Today it rains. The cement foundations outside my window mirrors the dense clouds that hang low and oppressively above the empty streets of this grey city. Today is hard on perspectives, cold and damp on the skin and as I try to conjure up the words to express the music found on the self-titled album daturah I realize I have been listening to the three songs on repeat for over two hours, thinking of every thing but the task at hand.

It is very easy to get lost in the songs these 5 Germans have created. Like many instrumental bands the music acts as a emotional and introspective soundtrack where the notes are most effective when consciously forgotten . This is a dark undertaking filled with a real sense of things lost, an album of recollections, of photographs that are both comforting and sad. At all times raw and organic this albums seems to escape the urge to expand infinitely the musical canvas with the use of electronics. Instead they focus on the subtleties of melody, of harmony and dynamics.

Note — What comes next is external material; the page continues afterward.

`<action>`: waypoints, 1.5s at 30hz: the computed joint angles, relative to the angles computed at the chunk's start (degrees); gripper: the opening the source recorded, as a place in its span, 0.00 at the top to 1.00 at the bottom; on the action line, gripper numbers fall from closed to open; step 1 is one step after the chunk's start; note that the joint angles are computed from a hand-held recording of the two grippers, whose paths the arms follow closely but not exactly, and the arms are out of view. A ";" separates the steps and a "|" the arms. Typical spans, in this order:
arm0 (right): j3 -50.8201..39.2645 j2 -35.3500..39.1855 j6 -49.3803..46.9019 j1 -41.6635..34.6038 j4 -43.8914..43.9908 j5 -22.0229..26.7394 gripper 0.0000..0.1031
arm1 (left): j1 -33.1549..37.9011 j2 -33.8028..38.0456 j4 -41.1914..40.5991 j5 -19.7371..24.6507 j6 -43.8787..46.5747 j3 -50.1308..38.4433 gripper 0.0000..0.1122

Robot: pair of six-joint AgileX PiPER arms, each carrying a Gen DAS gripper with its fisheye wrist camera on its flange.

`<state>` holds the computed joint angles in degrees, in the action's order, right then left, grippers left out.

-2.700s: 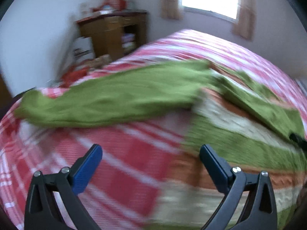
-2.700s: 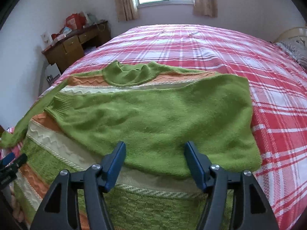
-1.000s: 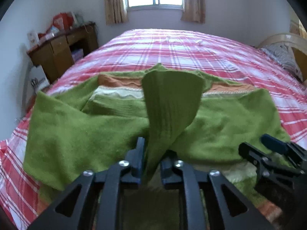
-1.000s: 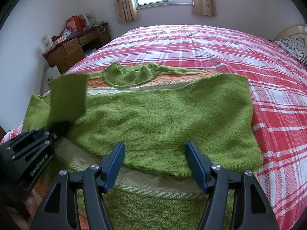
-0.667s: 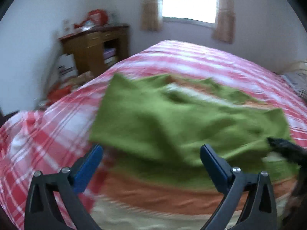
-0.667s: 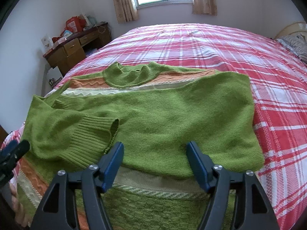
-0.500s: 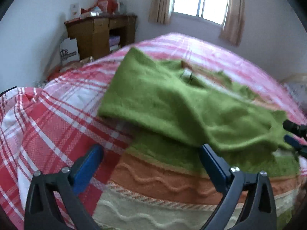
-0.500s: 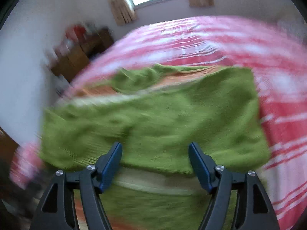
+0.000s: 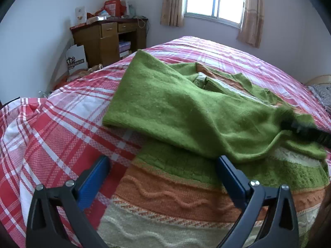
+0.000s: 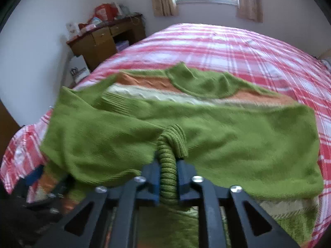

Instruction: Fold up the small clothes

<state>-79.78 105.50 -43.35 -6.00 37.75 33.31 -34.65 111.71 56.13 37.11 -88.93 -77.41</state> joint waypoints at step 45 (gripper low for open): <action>-10.72 7.60 -2.91 -18.59 -0.76 12.03 0.60 | 0.11 9.79 -13.78 15.80 21.90 -26.94 0.08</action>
<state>-90.50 113.10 -46.26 -24.59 36.99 45.33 -34.55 121.50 42.35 52.91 -67.03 -104.35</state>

The construction of beautiful handmade music, every note falling from the fingers and fists. These are more movements then songs. Subtle sparse arrangements slowly building into walls of lonesome distortion that swell then recede over and again. This album is a testament to raw power of electric guitars, drums and bass. To the creative depth of these instruments that is often lost in the modern music seen.

Like their name implies these songs are geared to towards the conscious state of the listener. This is an album that seems to get inside you like those cold rainy days and invoke ,at the very least, a sense of feeling something . It provides a space where, even in the middle of a densely populated city over run with the steady roar of traffic, you can be alone with your thoughts.